→ **THE PROBLEM**: From the listing below, copy out every line where the word "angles" appears.

>>>>>

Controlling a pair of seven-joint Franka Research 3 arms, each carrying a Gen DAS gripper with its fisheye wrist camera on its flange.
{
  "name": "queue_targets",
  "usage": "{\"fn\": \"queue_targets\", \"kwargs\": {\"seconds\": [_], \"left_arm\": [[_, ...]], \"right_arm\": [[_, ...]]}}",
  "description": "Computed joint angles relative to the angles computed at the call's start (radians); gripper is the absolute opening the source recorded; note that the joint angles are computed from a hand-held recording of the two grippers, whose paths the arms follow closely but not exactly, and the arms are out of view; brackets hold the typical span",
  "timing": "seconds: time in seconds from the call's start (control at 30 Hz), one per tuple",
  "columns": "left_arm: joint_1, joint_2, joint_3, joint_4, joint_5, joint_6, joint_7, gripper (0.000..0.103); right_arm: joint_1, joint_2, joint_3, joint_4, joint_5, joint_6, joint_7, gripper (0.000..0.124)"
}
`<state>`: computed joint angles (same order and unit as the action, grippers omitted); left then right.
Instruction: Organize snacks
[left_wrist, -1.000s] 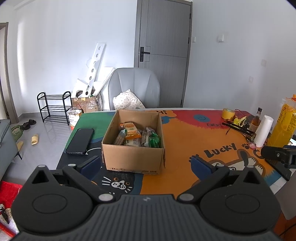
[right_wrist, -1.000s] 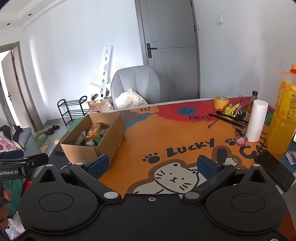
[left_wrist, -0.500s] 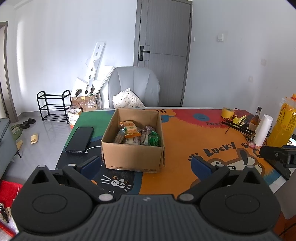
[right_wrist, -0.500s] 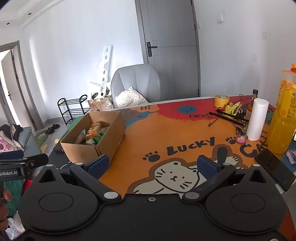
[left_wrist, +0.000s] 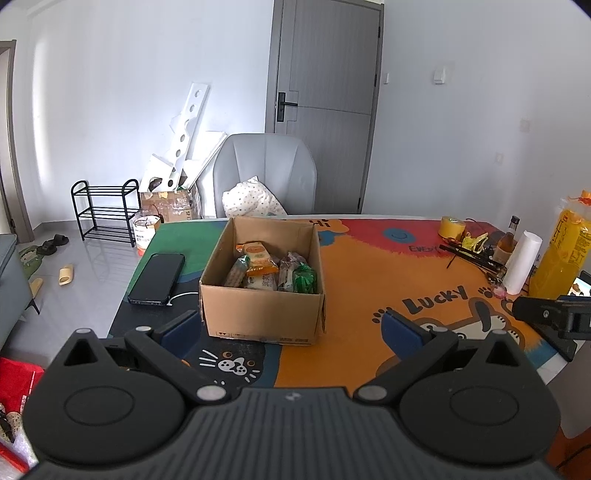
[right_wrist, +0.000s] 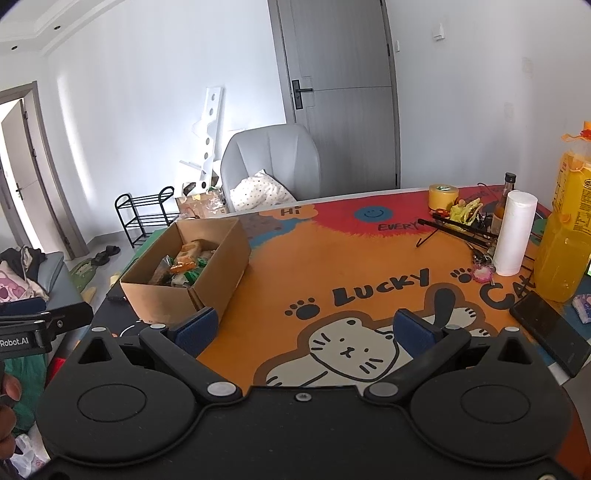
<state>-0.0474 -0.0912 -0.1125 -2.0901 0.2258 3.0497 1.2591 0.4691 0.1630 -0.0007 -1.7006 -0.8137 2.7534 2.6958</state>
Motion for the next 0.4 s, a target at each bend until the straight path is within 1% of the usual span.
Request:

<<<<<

→ **SOLUTION FOR THIS EXERCISE**:
  "description": "Computed joint angles relative to the angles computed at the call's start (radians); gripper is the absolute opening the source recorded; note that the joint angles are computed from a hand-held recording of the two grippers, whose paths the arms follow closely but not exactly, and the arms are out of view; brackets hold the typical span",
`<state>`: computed joint angles (same order and unit as the action, grippers omitted); left then right.

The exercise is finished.